#### Data
===
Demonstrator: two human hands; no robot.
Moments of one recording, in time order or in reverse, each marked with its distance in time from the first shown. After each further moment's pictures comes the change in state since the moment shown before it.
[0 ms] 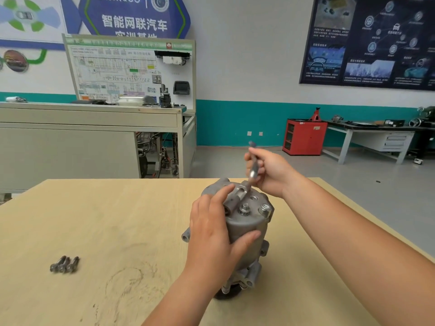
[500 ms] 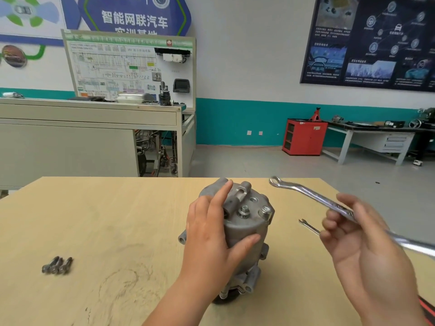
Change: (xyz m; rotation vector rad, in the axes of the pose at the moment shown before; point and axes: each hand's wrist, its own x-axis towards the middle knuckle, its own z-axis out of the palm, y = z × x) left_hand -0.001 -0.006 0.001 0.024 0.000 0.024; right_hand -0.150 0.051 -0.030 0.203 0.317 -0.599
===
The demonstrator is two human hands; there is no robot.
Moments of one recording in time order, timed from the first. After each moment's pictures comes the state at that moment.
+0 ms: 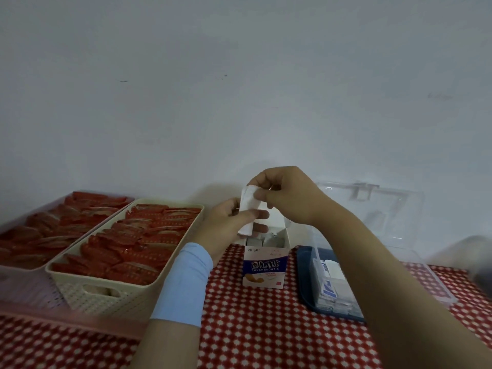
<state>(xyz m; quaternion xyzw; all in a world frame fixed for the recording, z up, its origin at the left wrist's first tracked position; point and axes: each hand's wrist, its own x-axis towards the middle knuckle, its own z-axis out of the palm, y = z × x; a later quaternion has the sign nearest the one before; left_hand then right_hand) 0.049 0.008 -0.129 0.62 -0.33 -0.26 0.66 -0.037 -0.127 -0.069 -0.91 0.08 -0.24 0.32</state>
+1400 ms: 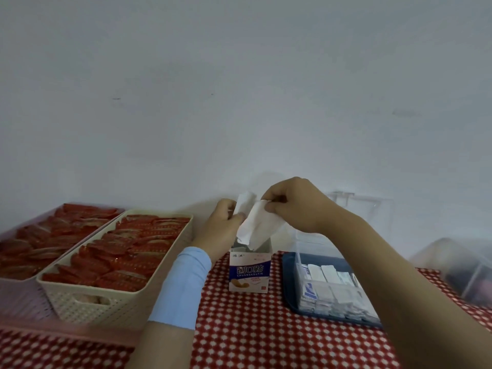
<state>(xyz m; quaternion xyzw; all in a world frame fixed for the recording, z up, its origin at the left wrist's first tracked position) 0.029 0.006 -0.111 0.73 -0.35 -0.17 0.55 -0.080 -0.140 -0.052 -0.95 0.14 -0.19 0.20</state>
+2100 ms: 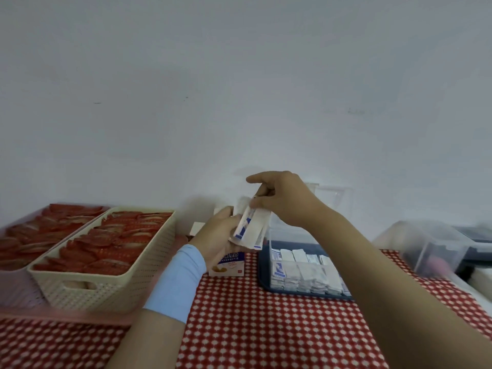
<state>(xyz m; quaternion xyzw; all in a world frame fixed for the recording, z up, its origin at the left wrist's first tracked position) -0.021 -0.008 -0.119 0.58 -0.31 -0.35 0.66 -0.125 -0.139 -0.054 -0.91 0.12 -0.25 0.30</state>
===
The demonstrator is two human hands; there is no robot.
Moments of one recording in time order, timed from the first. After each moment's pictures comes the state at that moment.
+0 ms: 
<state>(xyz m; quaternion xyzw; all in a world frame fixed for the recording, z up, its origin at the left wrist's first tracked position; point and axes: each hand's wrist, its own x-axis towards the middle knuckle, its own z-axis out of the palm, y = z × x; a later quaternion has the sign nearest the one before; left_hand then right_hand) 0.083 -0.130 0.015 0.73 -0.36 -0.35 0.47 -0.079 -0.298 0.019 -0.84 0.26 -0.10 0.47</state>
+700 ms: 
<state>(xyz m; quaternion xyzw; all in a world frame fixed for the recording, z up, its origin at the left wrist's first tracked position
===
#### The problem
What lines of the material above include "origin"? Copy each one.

#### Answer
<state>(xyz m; quaternion xyzw; all in a world frame fixed for the recording, z up, its origin at the left wrist's first tracked position; point and axes: each hand's wrist, its own x-axis towards the middle knuckle, its own z-axis out of the palm, y = z × x; a later quaternion has the sign nearest the one before; left_hand then right_hand) 0.049 0.008 -0.129 0.62 -0.33 -0.26 0.66 -0.037 -0.127 -0.069 -0.91 0.08 -0.24 0.32</state>
<state>(xyz m; quaternion xyzw; all in a world frame fixed for the recording, z up, its origin at the left wrist's first tracked position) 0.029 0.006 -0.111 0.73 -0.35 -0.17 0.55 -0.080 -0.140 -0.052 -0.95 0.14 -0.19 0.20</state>
<state>(xyz m; quaternion xyzw; all in a world frame fixed for the recording, z up, its origin at the left wrist's first tracked position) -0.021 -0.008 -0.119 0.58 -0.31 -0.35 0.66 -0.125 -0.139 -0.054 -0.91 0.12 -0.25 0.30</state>
<state>(xyz m; quaternion xyzw; all in a world frame fixed for the recording, z up, its origin at the left wrist's first tracked position; point and axes: each hand's wrist, its own x-axis towards the middle knuckle, its own z-axis out of the palm, y = z × x; a later quaternion has the sign nearest the one before; left_hand then right_hand) 0.083 -0.130 0.015 0.73 -0.36 -0.35 0.47 -0.079 -0.298 0.019 -0.84 0.26 -0.10 0.47</state>
<state>(xyz m; quaternion xyzw; all in a world frame fixed for the recording, z up, its origin at the left wrist's first tracked position

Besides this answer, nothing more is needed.